### Exercise instructions
Output the full listing below exactly.

### Records provided
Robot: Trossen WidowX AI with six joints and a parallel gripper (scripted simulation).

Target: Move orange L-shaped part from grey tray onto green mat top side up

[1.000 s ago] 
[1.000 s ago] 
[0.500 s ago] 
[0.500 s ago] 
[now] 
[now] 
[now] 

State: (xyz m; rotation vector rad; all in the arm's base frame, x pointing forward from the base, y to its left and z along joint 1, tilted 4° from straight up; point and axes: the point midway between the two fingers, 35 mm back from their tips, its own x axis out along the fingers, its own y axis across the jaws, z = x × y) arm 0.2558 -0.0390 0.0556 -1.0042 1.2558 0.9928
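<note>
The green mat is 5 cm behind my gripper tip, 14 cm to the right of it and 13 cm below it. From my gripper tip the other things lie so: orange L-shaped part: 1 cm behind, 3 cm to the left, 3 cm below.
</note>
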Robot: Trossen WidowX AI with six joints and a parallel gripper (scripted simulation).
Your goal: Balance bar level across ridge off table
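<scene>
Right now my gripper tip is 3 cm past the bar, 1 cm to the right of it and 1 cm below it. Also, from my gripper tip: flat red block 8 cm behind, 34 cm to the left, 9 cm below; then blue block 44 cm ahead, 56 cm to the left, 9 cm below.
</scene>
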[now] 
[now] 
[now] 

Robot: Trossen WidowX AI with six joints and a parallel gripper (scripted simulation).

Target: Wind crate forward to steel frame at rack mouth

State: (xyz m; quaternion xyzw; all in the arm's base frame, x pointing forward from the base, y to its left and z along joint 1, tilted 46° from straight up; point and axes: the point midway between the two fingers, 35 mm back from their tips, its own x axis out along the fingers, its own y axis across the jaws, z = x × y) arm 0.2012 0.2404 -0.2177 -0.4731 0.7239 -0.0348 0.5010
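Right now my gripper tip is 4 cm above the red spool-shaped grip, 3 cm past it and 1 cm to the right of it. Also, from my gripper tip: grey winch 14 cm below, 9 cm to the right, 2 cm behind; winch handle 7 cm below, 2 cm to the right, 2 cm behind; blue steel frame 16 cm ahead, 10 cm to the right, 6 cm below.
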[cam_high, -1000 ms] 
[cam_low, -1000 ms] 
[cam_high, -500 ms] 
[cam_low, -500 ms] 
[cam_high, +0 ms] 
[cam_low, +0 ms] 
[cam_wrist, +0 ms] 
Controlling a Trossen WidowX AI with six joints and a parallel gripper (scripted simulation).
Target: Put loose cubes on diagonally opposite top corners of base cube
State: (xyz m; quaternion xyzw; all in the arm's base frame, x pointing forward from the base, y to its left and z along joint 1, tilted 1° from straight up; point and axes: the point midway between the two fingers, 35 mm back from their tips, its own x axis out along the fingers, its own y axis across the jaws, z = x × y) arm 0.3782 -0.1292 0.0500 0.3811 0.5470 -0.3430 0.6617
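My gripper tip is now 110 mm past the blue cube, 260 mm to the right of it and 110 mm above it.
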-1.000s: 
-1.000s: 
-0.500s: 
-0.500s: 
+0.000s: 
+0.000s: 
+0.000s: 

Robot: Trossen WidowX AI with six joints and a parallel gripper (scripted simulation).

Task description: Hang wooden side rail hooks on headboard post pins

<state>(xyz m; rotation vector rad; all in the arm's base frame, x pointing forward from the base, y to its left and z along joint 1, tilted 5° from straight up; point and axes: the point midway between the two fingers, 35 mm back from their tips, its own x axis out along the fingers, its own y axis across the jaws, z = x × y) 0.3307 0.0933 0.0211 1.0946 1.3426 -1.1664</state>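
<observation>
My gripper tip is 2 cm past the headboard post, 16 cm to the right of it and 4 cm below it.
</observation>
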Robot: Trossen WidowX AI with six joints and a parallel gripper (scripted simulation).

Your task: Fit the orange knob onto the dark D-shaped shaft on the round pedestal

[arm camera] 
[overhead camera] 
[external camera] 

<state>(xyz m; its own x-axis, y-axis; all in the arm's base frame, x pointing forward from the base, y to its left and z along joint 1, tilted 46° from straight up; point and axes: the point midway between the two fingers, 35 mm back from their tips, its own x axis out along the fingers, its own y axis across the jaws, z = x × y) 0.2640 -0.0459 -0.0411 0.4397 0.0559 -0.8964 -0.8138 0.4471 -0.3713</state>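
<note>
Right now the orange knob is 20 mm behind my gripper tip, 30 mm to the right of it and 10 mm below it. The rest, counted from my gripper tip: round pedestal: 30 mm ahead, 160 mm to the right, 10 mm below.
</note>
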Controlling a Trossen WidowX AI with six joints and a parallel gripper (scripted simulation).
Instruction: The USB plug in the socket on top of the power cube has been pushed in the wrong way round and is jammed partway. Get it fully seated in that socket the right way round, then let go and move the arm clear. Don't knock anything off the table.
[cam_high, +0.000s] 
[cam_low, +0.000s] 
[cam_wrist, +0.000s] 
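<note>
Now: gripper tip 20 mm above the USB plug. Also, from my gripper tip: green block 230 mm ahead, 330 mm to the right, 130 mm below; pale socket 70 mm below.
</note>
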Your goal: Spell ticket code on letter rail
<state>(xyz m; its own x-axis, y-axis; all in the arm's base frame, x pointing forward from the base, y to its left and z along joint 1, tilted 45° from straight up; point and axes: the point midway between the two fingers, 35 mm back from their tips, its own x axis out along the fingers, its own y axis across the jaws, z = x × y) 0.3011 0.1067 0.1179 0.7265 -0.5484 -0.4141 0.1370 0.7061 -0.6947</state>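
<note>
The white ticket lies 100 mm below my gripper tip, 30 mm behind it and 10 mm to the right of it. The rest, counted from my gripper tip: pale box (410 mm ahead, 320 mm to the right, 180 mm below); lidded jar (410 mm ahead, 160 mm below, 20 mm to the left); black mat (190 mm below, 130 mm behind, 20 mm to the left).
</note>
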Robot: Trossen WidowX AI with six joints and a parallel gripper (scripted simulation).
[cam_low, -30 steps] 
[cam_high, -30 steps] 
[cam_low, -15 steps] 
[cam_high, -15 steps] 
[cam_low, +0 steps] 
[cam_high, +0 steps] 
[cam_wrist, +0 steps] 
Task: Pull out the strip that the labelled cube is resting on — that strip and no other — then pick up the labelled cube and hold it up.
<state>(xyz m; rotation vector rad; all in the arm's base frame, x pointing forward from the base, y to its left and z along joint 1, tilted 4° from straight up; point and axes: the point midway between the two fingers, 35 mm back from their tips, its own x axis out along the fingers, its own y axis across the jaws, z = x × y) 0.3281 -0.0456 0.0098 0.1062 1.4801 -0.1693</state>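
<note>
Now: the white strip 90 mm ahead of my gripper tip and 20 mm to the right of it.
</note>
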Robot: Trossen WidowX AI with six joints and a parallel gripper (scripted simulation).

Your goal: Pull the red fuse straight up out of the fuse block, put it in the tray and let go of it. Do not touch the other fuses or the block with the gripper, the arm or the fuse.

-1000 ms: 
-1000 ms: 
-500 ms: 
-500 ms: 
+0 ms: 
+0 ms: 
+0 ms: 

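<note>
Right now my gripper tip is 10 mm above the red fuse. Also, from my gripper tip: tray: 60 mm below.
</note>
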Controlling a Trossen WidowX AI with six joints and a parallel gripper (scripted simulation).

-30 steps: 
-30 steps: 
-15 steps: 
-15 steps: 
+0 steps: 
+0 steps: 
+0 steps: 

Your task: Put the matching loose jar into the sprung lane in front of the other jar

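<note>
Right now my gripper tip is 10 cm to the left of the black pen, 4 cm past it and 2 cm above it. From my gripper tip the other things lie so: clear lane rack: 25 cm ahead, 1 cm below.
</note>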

### Written answer
Robot: Trossen WidowX AI with six joints and a parallel gripper (scripted simulation).

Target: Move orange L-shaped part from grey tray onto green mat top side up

[1.000 s ago] 
[1.000 s ago] 
[0.500 s ago] 
[0.500 s ago] 
[now] 
[now] 
[now] 

State: (xyz m; rotation vector rad; all in the arm's base frame, x pointing forward from the base, y to its left and z along joint 1, tilted 4° from straight up; point and axes: the point midway between the two fingers, 35 mm back from their tips, its own x axis out along the fingers, its own y axis across the jaws, z = x × y) arm 0.2558 -0.0390 0.0556 -1.0042 1.2558 0.9928
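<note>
The green mat is 5 cm behind my gripper tip, 14 cm to the right of it and 13 cm below it. From my gripper tip the other things lie so: orange L-shaped part: 1 cm behind, 3 cm to the left, 3 cm below.
</note>
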Robot: Trossen WidowX AI with six joints and a parallel gripper (scripted simulation).
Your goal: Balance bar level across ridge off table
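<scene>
Right now my gripper tip is 3 cm past the bar, 1 cm to the right of it and 1 cm below it. Also, from my gripper tip: flat red block 8 cm behind, 34 cm to the left, 9 cm below; then blue block 44 cm ahead, 56 cm to the left, 9 cm below.
</scene>
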[now] 
[now] 
[now] 

Robot: Trossen WidowX AI with six joints and a parallel gripper (scripted simulation).

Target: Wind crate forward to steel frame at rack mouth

State: (xyz m; quaternion xyzw; all in the arm's base frame, x pointing forward from the base, y to its left and z along joint 1, tilted 46° from straight up; point and axes: the point midway between the two fingers, 35 mm back from their tips, its own x axis out along the fingers, its own y axis across the jaws, z = x × y) arm 0.2012 0.2404 -0.2177 -0.4731 0.7239 -0.0348 0.5010
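Right now my gripper tip is 4 cm above the red spool-shaped grip, 3 cm past it and 1 cm to the right of it. Also, from my gripper tip: grey winch 14 cm below, 9 cm to the right, 2 cm behind; winch handle 7 cm below, 2 cm to the right, 2 cm behind; blue steel frame 16 cm ahead, 10 cm to the right, 6 cm below.
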[cam_high, -1000 ms] 
[cam_low, -1000 ms] 
[cam_high, -500 ms] 
[cam_low, -500 ms] 
[cam_high, +0 ms] 
[cam_low, +0 ms] 
[cam_wrist, +0 ms] 
Controlling a Trossen WidowX AI with six joints and a parallel gripper (scripted simulation).
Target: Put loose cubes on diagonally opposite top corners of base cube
State: (xyz m; quaternion xyzw; all in the arm's base frame, x pointing forward from the base, y to its left and z along joint 1, tilted 1° from straight up; point and axes: the point midway between the two fingers, 35 mm back from their tips, its own x axis out along the fingers, its own y axis across the jaws, z = x × y) arm 0.3782 -0.1292 0.0500 0.3811 0.5470 -0.3430 0.6617
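My gripper tip is now 110 mm past the blue cube, 260 mm to the right of it and 110 mm above it.
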-1.000s: 
-1.000s: 
-0.500s: 
-0.500s: 
+0.000s: 
+0.000s: 
+0.000s: 

Robot: Trossen WidowX AI with six joints and a parallel gripper (scripted simulation).

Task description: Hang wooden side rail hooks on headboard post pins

<state>(xyz m; rotation vector rad; all in the arm's base frame, x pointing forward from the base, y to its left and z along joint 1, tilted 5° from straight up; point and axes: the point midway between the two fingers, 35 mm back from their tips, its own x axis out along the fingers, its own y axis across the jaws, z = x × y) 0.3307 0.0933 0.0211 1.0946 1.3426 -1.1664</state>
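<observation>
My gripper tip is 2 cm past the headboard post, 16 cm to the right of it and 4 cm below it.
</observation>
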Robot: Trossen WidowX AI with six joints and a parallel gripper (scripted simulation).

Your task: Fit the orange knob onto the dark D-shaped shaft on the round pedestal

[arm camera] 
[overhead camera] 
[external camera] 

<state>(xyz m; its own x-axis, y-axis; all in the arm's base frame, x pointing forward from the base, y to its left and z along joint 1, tilted 46° from straight up; point and axes: the point midway between the two fingers, 35 mm back from their tips, its own x axis out along the fingers, its own y axis across the jaws, z = x × y) 0.2640 -0.0459 -0.0411 0.4397 0.0559 -0.8964 -0.8138 0.4471 -0.3713</state>
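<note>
Right now the orange knob is 20 mm behind my gripper tip, 30 mm to the right of it and 10 mm below it. The rest, counted from my gripper tip: round pedestal: 30 mm ahead, 160 mm to the right, 10 mm below.
</note>
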Controlling a Trossen WidowX AI with six joints and a parallel gripper (scripted simulation).
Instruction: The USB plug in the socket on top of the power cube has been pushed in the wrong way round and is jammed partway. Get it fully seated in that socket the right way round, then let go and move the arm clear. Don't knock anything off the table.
[cam_high, +0.000s] 
[cam_low, +0.000s] 
[cam_wrist, +0.000s] 
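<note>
Now: gripper tip 20 mm above the USB plug. Also, from my gripper tip: green block 230 mm ahead, 330 mm to the right, 130 mm below; pale socket 70 mm below.
</note>
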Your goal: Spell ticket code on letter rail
<state>(xyz m; its own x-axis, y-axis; all in the arm's base frame, x pointing forward from the base, y to its left and z along joint 1, tilted 45° from straight up; point and axes: the point midway between the two fingers, 35 mm back from their tips, its own x axis out along the fingers, its own y axis across the jaws, z = x × y) 0.3011 0.1067 0.1179 0.7265 -0.5484 -0.4141 0.1370 0.7061 -0.6947</state>
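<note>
The white ticket lies 100 mm below my gripper tip, 30 mm behind it and 10 mm to the right of it. The rest, counted from my gripper tip: pale box (410 mm ahead, 320 mm to the right, 180 mm below); lidded jar (410 mm ahead, 160 mm below, 20 mm to the left); black mat (190 mm below, 130 mm behind, 20 mm to the left).
</note>
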Robot: Trossen WidowX AI with six joints and a parallel gripper (scripted simulation).
[cam_low, -30 steps] 
[cam_high, -30 steps] 
[cam_low, -15 steps] 
[cam_high, -15 steps] 
[cam_low, +0 steps] 
[cam_high, +0 steps] 
[cam_wrist, +0 steps] 
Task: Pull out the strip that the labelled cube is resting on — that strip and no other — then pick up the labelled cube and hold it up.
<state>(xyz m; rotation vector rad; all in the arm's base frame, x pointing forward from the base, y to its left and z along joint 1, tilted 4° from straight up; point and axes: the point midway between the two fingers, 35 mm back from their tips, its own x axis out along the fingers, its own y axis across the jaws, z = x × y) 0.3281 -0.0456 0.0098 0.1062 1.4801 -0.1693</state>
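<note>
Now: the white strip 90 mm ahead of my gripper tip and 20 mm to the right of it.
</note>
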Robot: Trossen WidowX AI with six joints and a parallel gripper (scripted simulation).

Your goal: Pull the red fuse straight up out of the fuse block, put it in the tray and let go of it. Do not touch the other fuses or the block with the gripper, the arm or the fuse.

-1000 ms: 
-1000 ms: 
-500 ms: 
-500 ms: 
+0 ms: 
+0 ms: 
+0 ms: 

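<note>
Right now my gripper tip is 10 mm above the red fuse. Also, from my gripper tip: tray: 60 mm below.
</note>
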Controlling a Trossen WidowX AI with six joints and a parallel gripper (scripted simulation).

-30 steps: 
-30 steps: 
-15 steps: 
-15 steps: 
+0 steps: 
+0 steps: 
+0 steps: 

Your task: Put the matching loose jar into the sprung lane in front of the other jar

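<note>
Right now my gripper tip is 10 cm to the left of the black pen, 4 cm past it and 2 cm above it. From my gripper tip the other things lie so: clear lane rack: 25 cm ahead, 1 cm below.
</note>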

With this, the answer is finished.